> The task: When the line containing "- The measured" appears in the entries below, begin printing there and stop after the line containing "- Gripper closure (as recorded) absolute"; print each of those lines exactly and no other line.
_____
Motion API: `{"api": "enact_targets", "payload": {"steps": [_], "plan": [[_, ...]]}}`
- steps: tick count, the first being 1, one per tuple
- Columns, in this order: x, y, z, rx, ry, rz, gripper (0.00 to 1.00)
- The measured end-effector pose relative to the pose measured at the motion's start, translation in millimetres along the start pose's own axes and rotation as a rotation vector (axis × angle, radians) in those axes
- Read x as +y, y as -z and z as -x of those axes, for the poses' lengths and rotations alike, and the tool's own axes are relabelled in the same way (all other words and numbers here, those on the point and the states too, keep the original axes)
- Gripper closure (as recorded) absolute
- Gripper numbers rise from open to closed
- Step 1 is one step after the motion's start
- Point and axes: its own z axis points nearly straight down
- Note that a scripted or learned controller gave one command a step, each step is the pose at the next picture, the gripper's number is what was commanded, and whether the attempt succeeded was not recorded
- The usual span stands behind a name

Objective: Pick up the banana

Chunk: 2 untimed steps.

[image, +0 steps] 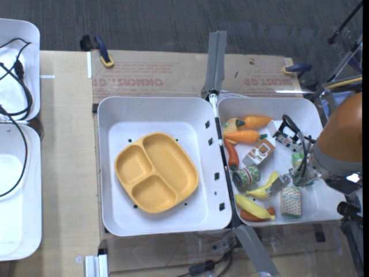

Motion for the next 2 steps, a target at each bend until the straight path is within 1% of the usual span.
{"api": "enact_targets", "payload": {"steps": [1, 2], "plan": [[13.5, -24.9, -37.4, 0.002, 0.013, -0.003, 0.00], [13.1, -18.5, -36.5, 0.004, 0.009, -0.006, 1.00]]}}
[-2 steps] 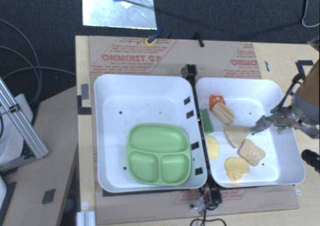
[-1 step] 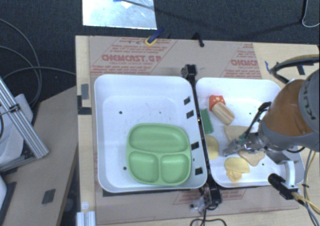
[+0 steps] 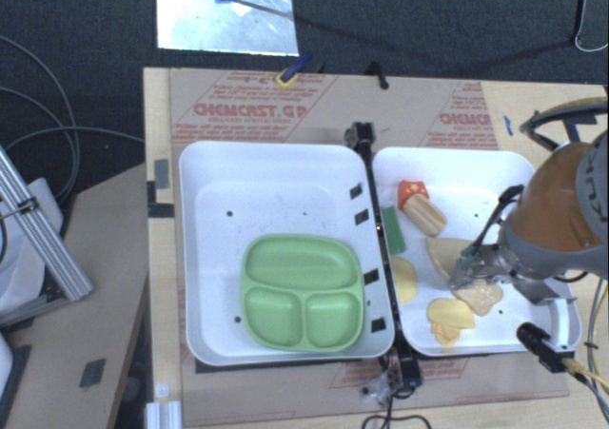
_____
> Exercise solution:
- The measured end-effector pose relative to the pose measured at the motion's start, translation in millimetres along the start pose's own axes and rotation as a rotation vector (axis × angle, radians) in those axes
- Read x as +y, y as -z and z as -x of those axes, for the poses' lengths and rotations alike, and the tool's own axes are relabelled in the same way (all other words and numbers here, those on the point and the states too, keep the original axes)
- Gripper closure (as recorded) absolute

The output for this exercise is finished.